Two usage styles:
# Function interface
determine_factors(returns, max_m = 5)# R6 method interface
tv <- TVMVP$new()
tv$set_data(returns)
tv$determine_factors(max_m = 5)
tv$get_optimal_m()
tv$get_IC_values()
When using the method form, if `max_m` or `bandwidth` are omitted,
they default to values stored in the object. Results are cached and
retrievable via class methods.
For each candidate number of factors \(m\) (from 1 to max_m), the function:
Performs a local PCA on the returns at each time point \(r = 1,\dots,T\) using \(m\) factors.
Computes a reconstruction of the returns and the corresponding residuals:
$$\text{Residual}_r = R_r - F_r \Lambda_r,$$
where \(R_r\) is the return at time \(r\), and \(F_r\) and \(\Lambda_r\) are the local factors and loadings, respectively.

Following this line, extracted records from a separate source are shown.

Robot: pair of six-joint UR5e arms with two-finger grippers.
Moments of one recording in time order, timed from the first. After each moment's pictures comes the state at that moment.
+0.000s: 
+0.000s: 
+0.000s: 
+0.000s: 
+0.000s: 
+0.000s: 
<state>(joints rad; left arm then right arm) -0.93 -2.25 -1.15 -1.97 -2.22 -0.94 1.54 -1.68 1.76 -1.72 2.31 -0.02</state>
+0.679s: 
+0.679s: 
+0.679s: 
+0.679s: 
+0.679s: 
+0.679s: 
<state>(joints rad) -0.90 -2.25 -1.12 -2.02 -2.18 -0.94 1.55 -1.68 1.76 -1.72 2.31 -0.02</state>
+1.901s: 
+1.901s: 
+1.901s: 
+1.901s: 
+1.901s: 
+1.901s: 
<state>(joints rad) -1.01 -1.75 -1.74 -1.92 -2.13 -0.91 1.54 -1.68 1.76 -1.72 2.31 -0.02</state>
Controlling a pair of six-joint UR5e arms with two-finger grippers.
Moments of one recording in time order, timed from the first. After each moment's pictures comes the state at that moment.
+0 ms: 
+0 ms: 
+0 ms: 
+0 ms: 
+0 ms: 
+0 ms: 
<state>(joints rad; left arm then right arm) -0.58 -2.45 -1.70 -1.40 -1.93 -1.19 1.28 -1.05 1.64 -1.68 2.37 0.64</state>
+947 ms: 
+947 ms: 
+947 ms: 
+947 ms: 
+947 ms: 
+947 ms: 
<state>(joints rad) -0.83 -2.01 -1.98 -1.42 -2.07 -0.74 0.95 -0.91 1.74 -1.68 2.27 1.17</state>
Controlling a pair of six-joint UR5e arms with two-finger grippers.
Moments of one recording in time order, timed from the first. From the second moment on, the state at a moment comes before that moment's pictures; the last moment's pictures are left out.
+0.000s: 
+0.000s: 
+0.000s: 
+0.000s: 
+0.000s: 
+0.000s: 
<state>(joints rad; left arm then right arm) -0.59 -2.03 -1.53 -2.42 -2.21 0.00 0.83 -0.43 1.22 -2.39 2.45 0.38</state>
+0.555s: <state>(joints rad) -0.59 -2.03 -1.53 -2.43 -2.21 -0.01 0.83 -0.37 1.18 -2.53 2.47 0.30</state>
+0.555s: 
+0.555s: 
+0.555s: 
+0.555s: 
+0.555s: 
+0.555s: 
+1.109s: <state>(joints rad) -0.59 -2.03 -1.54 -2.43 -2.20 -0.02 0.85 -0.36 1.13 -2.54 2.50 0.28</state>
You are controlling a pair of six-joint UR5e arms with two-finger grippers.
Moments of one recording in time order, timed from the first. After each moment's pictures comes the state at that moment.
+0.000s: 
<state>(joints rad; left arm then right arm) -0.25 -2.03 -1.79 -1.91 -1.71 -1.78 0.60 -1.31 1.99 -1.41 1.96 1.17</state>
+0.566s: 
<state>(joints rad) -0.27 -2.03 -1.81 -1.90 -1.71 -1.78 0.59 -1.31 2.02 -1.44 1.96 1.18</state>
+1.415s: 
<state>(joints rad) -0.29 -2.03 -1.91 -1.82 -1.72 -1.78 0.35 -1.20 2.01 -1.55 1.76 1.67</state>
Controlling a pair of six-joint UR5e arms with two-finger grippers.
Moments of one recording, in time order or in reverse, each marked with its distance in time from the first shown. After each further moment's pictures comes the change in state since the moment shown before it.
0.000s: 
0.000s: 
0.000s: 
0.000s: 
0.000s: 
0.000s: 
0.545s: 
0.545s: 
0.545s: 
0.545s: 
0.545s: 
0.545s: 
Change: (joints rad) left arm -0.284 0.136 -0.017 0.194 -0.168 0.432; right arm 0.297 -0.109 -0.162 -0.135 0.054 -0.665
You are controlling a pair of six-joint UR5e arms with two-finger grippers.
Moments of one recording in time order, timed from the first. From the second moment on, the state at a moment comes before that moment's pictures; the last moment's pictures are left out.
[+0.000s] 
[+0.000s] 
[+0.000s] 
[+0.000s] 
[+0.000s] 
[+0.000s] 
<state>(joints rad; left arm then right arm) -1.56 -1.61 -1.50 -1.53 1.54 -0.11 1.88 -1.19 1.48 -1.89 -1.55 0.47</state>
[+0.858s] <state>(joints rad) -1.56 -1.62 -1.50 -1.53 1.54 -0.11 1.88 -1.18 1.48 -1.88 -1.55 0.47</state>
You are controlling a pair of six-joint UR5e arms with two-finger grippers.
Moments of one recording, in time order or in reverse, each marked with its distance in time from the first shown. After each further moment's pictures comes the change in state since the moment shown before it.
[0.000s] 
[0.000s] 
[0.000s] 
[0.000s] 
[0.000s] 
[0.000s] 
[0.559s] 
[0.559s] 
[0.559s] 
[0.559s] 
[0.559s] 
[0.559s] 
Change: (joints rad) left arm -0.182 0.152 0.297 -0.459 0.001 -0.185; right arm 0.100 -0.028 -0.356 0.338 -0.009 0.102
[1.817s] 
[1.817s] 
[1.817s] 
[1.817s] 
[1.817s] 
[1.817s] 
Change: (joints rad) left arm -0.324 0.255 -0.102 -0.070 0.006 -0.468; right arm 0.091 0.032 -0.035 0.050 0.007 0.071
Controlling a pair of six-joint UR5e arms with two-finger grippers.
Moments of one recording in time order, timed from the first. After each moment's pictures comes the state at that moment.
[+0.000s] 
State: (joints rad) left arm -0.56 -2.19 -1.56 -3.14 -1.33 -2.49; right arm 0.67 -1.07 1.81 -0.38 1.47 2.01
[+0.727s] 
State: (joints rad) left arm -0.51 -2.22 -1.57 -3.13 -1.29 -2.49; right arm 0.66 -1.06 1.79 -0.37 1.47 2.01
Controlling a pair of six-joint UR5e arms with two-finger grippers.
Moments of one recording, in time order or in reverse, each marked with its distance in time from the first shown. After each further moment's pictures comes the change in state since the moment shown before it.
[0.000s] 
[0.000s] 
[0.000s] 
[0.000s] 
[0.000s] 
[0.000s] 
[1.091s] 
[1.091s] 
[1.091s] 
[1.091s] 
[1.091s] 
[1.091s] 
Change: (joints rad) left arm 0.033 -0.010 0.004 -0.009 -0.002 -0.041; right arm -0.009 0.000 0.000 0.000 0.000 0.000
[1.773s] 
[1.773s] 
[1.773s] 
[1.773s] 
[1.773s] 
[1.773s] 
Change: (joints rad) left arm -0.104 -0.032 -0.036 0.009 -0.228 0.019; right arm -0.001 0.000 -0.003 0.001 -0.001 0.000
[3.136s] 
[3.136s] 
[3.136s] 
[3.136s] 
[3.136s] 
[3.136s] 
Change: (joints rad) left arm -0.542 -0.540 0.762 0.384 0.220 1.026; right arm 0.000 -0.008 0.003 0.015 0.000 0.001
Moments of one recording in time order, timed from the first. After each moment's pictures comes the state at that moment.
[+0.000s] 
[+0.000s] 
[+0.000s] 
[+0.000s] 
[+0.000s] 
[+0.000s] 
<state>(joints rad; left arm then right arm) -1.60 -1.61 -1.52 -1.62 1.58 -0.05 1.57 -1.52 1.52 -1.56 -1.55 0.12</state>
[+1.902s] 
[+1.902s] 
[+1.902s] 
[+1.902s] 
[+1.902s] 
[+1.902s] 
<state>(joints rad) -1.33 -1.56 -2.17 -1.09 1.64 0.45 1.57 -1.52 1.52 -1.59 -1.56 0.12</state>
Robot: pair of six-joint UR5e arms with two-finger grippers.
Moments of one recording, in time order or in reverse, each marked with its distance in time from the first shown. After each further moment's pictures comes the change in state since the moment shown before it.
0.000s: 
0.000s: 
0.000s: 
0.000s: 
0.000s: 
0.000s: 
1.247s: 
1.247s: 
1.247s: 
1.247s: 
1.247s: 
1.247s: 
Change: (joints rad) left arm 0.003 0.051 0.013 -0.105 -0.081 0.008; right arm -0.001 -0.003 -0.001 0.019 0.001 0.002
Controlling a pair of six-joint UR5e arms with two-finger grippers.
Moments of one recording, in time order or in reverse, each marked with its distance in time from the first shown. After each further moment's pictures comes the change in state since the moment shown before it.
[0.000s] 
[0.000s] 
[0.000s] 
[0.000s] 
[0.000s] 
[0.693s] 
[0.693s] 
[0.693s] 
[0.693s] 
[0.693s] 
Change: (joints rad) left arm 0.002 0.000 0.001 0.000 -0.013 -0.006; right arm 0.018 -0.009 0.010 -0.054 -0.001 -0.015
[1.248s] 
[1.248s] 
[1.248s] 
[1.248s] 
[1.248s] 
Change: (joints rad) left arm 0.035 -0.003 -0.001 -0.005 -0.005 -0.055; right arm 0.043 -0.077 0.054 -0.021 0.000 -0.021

Computes the average sum of squared residuals (SSR) as:
$$V(m) = \frac{1}{pT} \sum_{r=1}^{T} \| \text{Residual}_r \|^2.$$
Adds a penalty term that increases with \(R\):
$$\text{Penalty}(m) = m × \frac{(p + T × \text{bandwidth})}{(pT × \text{bandwidth})} \log\left(\frac{pT × \text{bandwidth}}{(p + T × \text{bandwidth})}\right).$$
The information criterion is defined as:
$$\text{IC}(m) = \log\big(V(m)\big) + \text{Penalty}(m).$$
The optimal number of factors is then chosen as the value of \(m\) that minimizes \(\text{IC}(m)\).